Provost Williams expressed her excitement to continue to delve into data, both in the forms of numbers and in conversation with others. She wants to help the Fielding community explore its potential while also keeping some of our most human characteristics in mind.

“I have been a very busy student and professional,” she said. “I come from a working-class background, so I have this perspective that you must work hard. What I also know from an academic and intellectual perspective is that you do need time to rest, think, imagine, and be creative without a goal in mind to get to the next thing we are hoping for in our future. So, I want to use this platform and position to create some of that space for our students, faculty, and staff to ensure we have the structures that afford us the space to think more expansively about our work and to engage in ways that make more room for us to stretch out a bit more into our humanity.”

Although she has reached high levels of success, both personally and collaboratively with others, she considers herself just as much of a learner as she is a leader.

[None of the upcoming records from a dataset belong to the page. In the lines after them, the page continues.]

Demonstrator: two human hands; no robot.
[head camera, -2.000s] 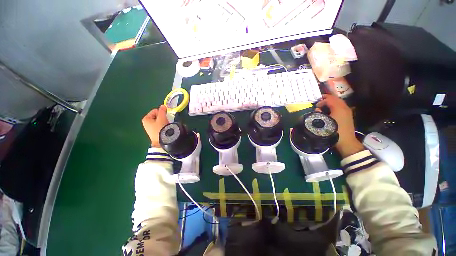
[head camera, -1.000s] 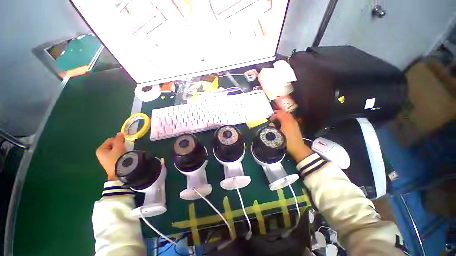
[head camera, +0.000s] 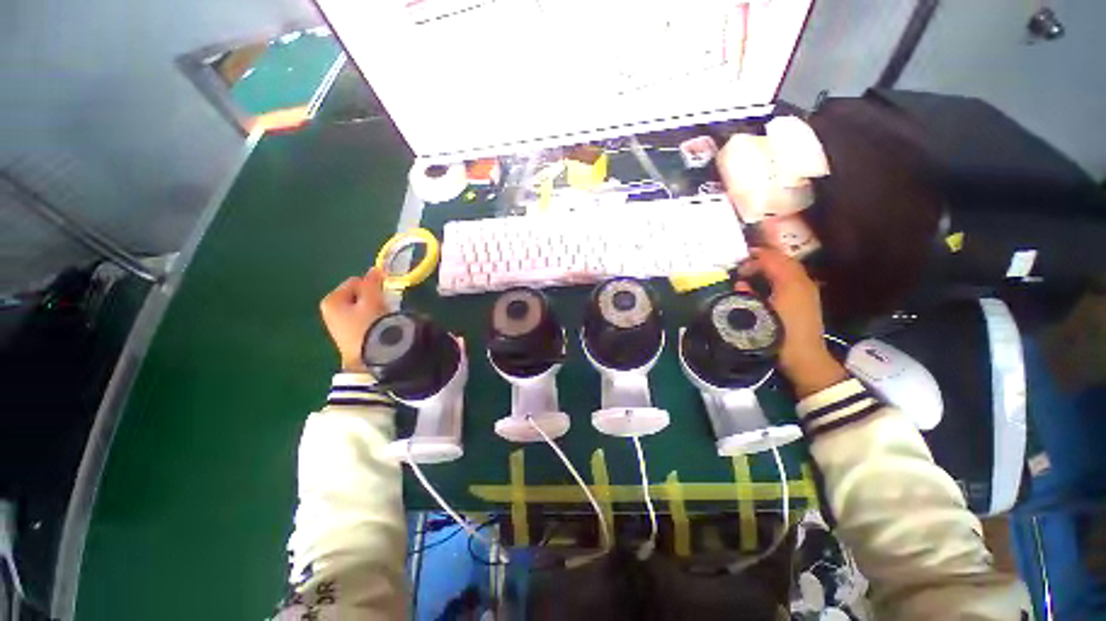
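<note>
Four bullet security cameras stand in a row, lenses tilted up: leftmost, second, third, rightmost. Each has a black round head, a white bracket foot and a white pigtail cable running to the bench edge. My left hand is beside and behind the leftmost camera, fingers curled, fingertips at the lower edge of the yellow tape roll; whether they grip anything cannot be told. My right hand is behind and beside the rightmost camera, fingertips near the keyboard's right end; its grip is unclear.
A white keyboard lies behind the cameras, below a bright monitor. A white tape roll is behind the yellow one. A white mouse and black machine are at right. Yellow tape marks line the bench edge.
The head view swung right, then back left, so the whole scene shifted in the picture. The cameras keep their row, and both hands stay at nearly the same spots beside them.
</note>
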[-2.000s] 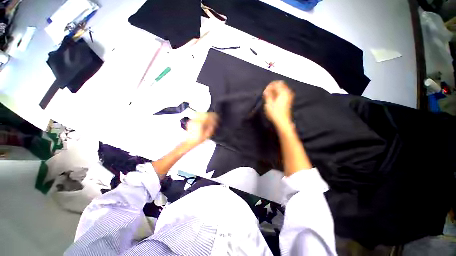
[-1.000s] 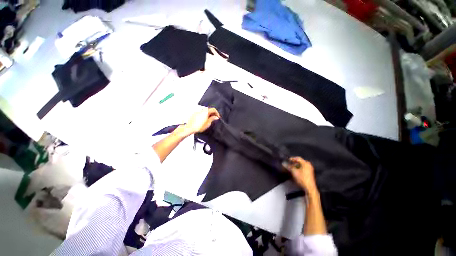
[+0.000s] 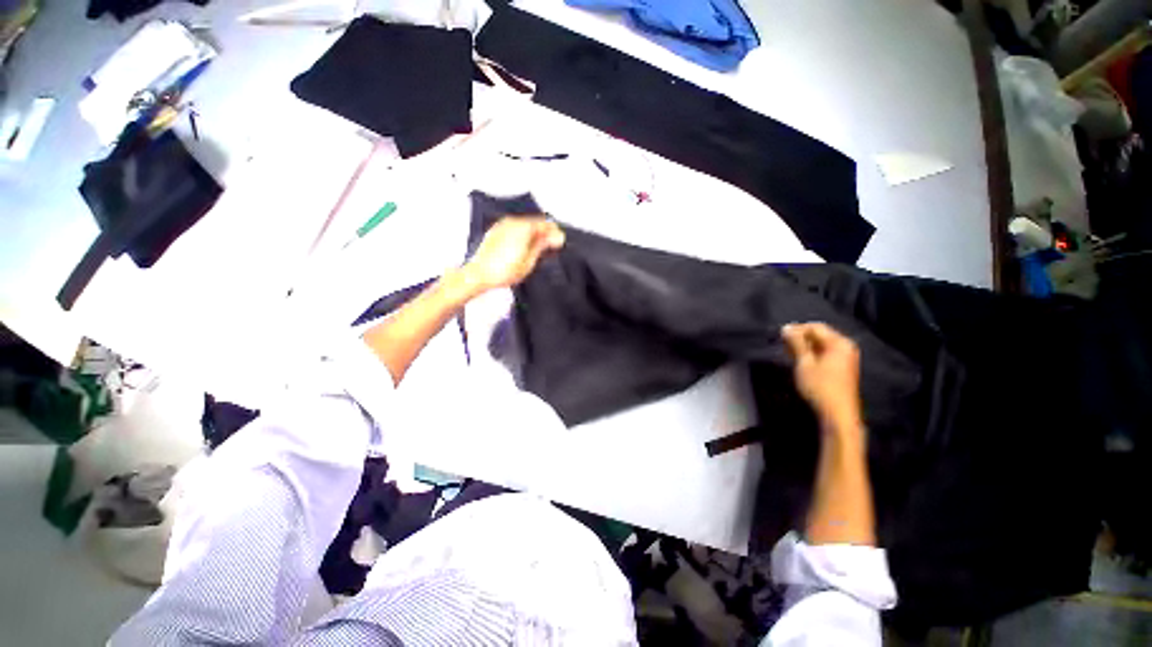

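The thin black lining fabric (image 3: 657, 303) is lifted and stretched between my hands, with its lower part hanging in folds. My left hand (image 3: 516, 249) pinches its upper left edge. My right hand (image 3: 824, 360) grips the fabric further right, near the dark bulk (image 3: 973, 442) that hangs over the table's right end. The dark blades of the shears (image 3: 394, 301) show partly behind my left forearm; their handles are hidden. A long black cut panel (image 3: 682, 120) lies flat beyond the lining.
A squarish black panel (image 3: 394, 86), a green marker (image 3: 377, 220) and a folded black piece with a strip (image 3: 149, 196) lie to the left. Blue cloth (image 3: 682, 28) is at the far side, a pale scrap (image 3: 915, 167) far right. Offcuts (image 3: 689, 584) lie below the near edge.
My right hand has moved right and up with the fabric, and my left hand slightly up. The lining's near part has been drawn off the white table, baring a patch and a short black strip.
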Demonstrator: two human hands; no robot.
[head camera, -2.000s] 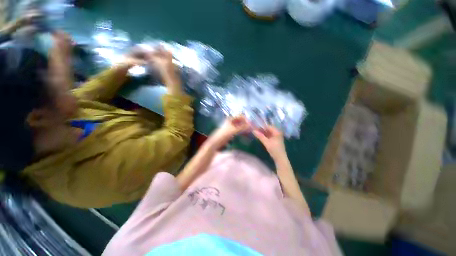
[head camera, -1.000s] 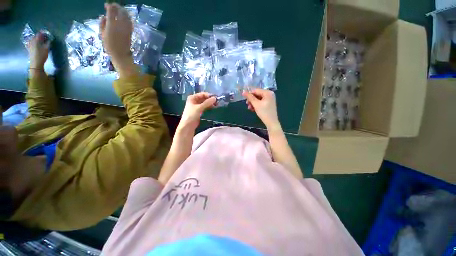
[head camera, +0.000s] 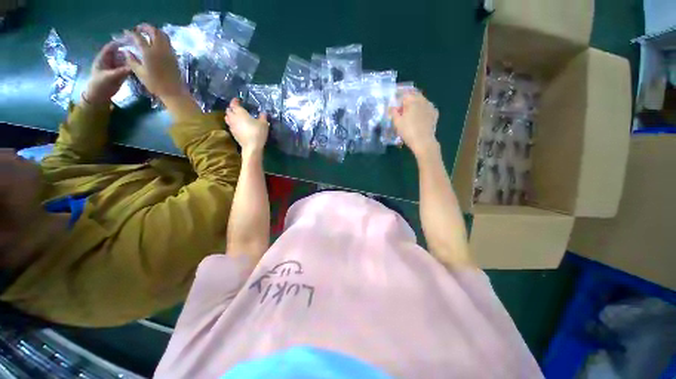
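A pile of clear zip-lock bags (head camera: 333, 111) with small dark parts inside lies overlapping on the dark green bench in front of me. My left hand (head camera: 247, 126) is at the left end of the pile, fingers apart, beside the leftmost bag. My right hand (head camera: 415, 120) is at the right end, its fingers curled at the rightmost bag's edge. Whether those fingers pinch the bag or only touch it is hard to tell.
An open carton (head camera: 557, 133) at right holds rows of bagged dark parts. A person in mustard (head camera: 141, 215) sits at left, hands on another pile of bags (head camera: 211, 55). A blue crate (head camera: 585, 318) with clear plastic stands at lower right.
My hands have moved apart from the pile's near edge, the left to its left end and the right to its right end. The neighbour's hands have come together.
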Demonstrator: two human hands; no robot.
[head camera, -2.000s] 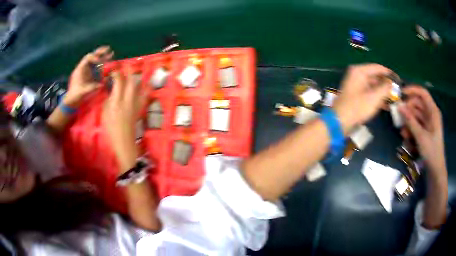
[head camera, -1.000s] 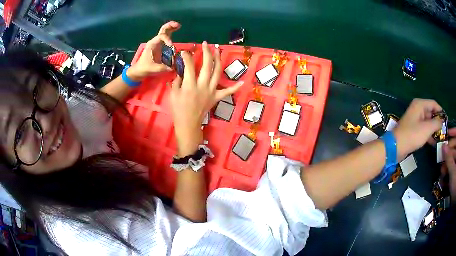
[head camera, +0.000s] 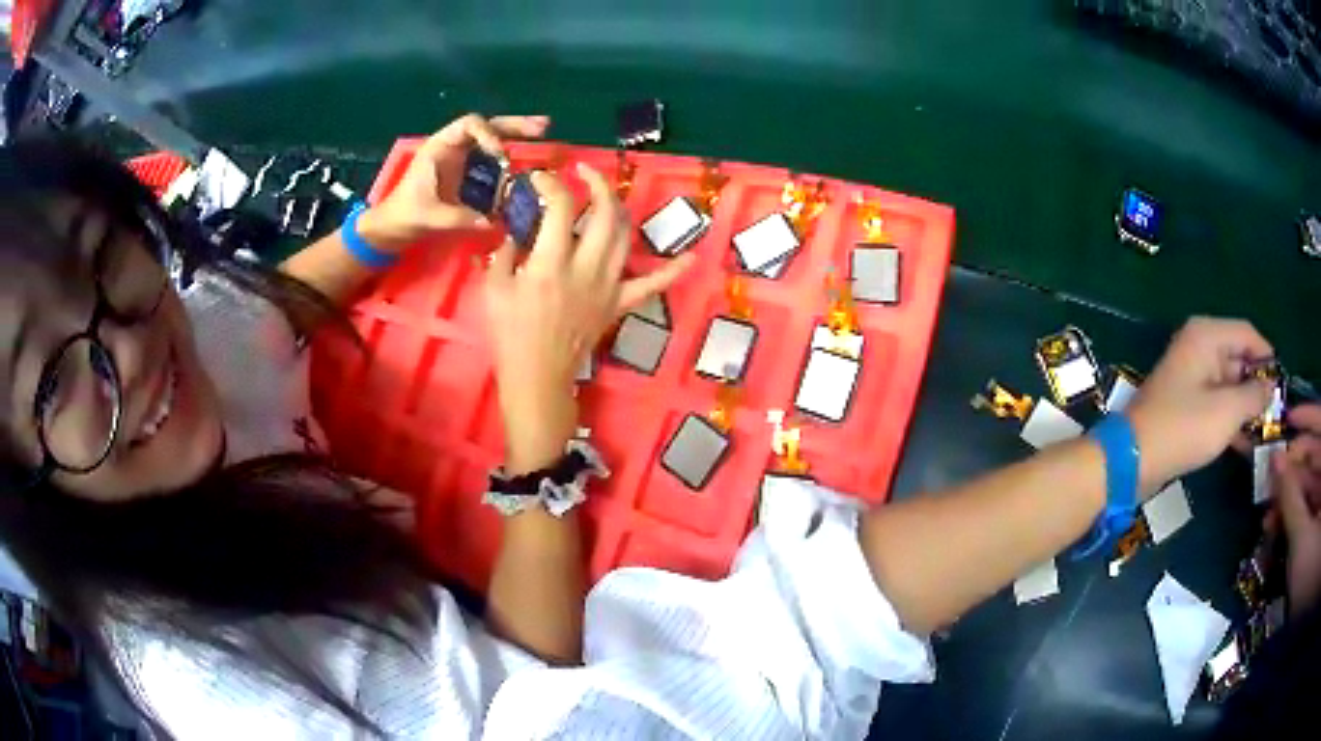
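Observation:
My left hand, with a blue strap on its wrist, reaches to the right edge and pinches a small watch housing. A display module hangs just below it. My right hand is partly cut off by the right edge. Its fingers are at the module, and their grip is too small and dim to tell. A watch housing, a display module with an orange-gold tail, another module and a white paper piece lie on the dark bench near my left hand.
A red tray of display modules lies left of my arm. A co-worker holds two dark units over it. A lit watch unit and a dark unit lie on the green belt.
The view has swung left since the earliest frame and shifted slightly since the later one. My hands remain together at the housing. The co-worker's hands still hold the dark units.

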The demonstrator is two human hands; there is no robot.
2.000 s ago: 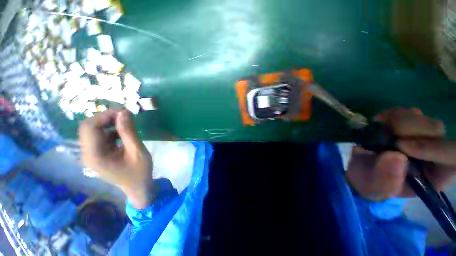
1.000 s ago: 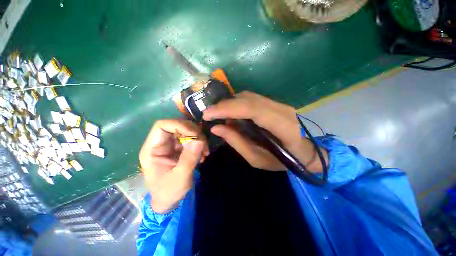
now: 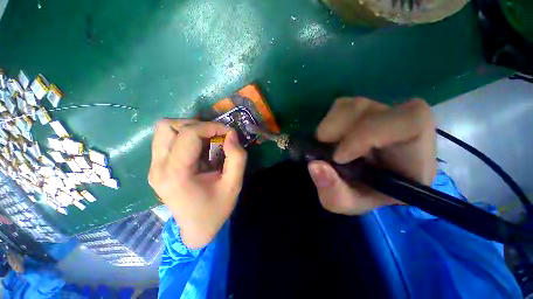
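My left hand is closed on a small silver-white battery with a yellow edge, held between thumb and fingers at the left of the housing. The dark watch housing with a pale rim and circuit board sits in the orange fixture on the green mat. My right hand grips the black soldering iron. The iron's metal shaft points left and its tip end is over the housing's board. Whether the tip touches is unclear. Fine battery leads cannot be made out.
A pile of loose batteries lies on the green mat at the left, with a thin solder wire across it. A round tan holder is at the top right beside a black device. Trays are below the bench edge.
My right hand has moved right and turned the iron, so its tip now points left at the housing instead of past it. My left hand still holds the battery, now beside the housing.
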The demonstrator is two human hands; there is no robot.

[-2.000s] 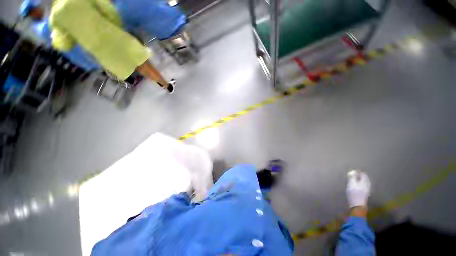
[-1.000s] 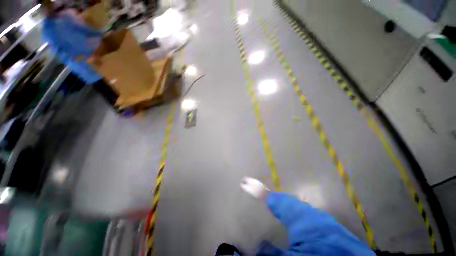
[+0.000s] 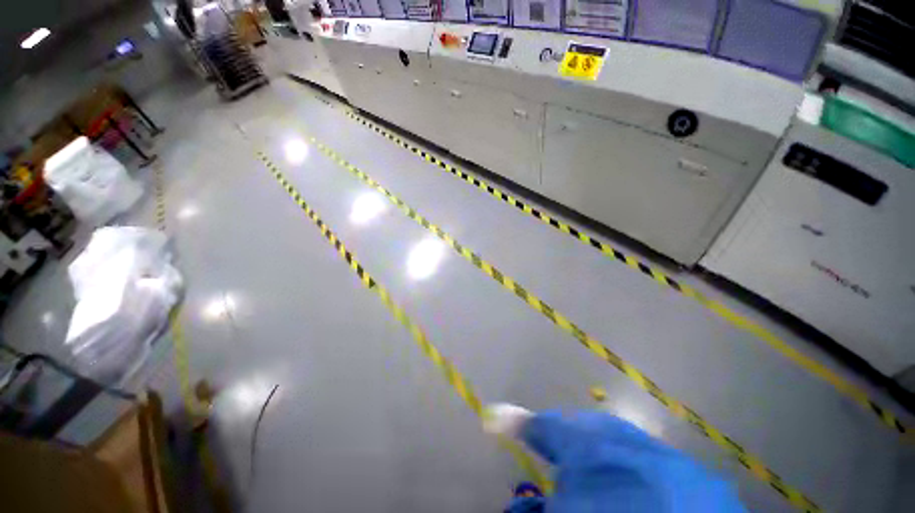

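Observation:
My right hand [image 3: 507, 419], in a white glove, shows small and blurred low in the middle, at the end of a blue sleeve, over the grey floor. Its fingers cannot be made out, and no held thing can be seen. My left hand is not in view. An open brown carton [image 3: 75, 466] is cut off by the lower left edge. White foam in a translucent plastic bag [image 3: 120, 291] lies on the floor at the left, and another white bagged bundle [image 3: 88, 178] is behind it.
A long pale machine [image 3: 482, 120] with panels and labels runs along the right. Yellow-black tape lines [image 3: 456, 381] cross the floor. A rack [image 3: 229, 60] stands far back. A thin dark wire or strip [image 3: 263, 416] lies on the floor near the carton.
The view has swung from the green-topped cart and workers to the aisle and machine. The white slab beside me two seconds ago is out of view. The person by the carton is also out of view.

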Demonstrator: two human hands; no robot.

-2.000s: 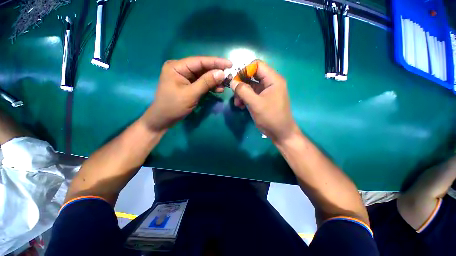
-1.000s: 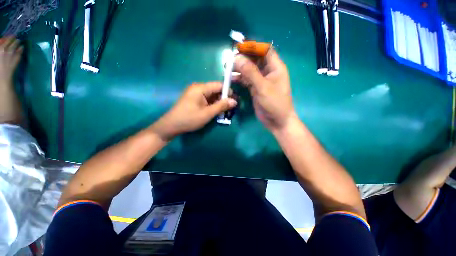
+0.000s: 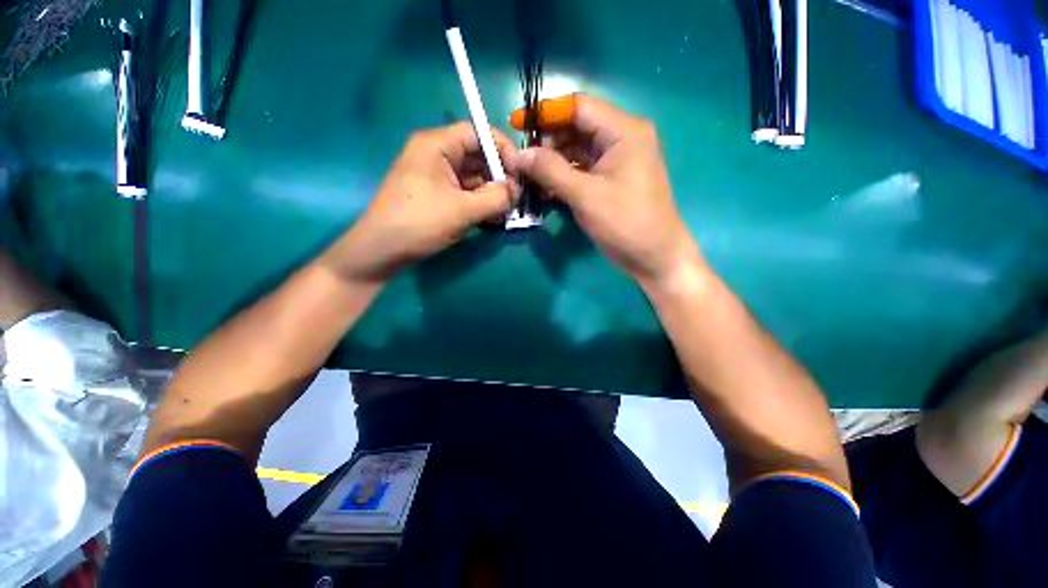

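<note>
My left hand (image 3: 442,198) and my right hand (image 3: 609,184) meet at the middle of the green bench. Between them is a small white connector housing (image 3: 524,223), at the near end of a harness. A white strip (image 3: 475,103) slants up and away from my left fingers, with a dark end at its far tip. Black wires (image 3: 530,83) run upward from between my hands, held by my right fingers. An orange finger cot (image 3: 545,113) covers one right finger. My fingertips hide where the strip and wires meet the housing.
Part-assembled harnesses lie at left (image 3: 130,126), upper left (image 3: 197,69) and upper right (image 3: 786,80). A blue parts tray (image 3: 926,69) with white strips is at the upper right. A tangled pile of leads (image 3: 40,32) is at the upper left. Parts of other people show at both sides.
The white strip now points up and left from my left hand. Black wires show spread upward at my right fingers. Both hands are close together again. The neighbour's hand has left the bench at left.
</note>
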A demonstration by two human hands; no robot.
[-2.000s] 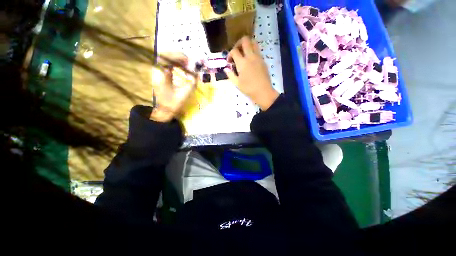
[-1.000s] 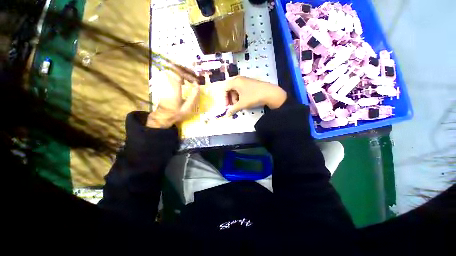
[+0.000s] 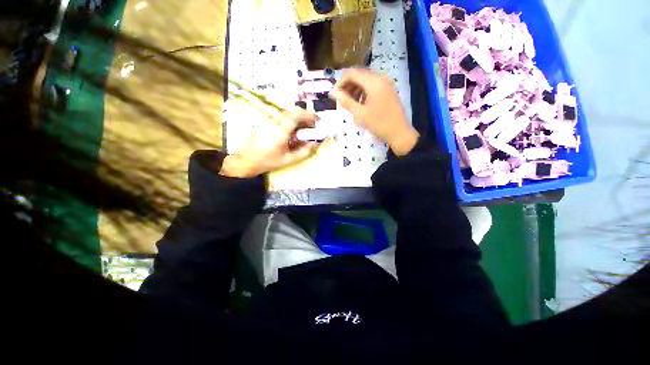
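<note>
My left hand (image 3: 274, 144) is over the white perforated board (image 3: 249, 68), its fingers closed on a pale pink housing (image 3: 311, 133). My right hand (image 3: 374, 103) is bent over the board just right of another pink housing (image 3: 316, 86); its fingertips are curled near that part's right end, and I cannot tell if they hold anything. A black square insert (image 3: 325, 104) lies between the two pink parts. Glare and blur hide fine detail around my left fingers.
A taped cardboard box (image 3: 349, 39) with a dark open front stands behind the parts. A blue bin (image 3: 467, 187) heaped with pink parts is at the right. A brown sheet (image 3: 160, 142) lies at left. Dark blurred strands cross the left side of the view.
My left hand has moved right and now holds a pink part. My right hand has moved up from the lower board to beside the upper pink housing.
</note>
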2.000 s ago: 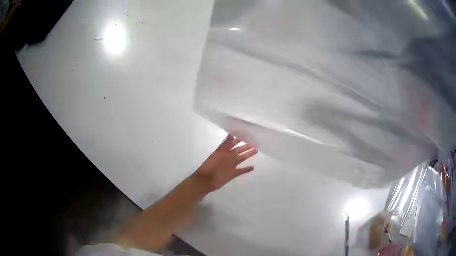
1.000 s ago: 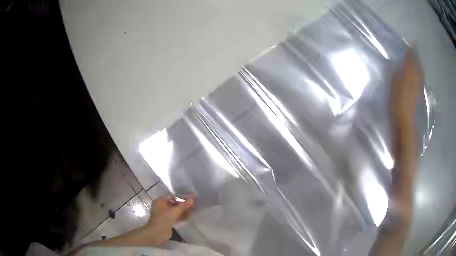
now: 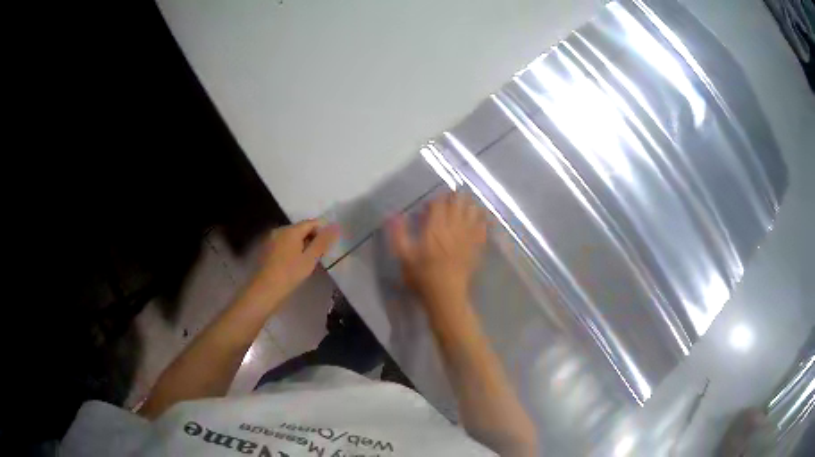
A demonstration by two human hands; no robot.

“I have been learning more and more just how precious it is to listen,” Provost Williams said. “I know it’s simple, but I’ve been trying to listen deeply. Part of it is listening to myself before I can listen to others. So, there’s a lot of work I do around somatics and embodiment to ensure I connect with my own personhood and physicality so I can truly be present when I’m with others. I am in awe of how much more I can hear from and connect with others when I am fully present. It’s meant the world for leadership practice and just overall personal life practice.”

Away from her professional life, Provost Williams is an avid bibliophile, with self-professed stacks of books especially fiction throughout her home. She is also known as “Auntie Wendi” to her nieces, nephew, and godsons, a role that she holds in the highest esteem.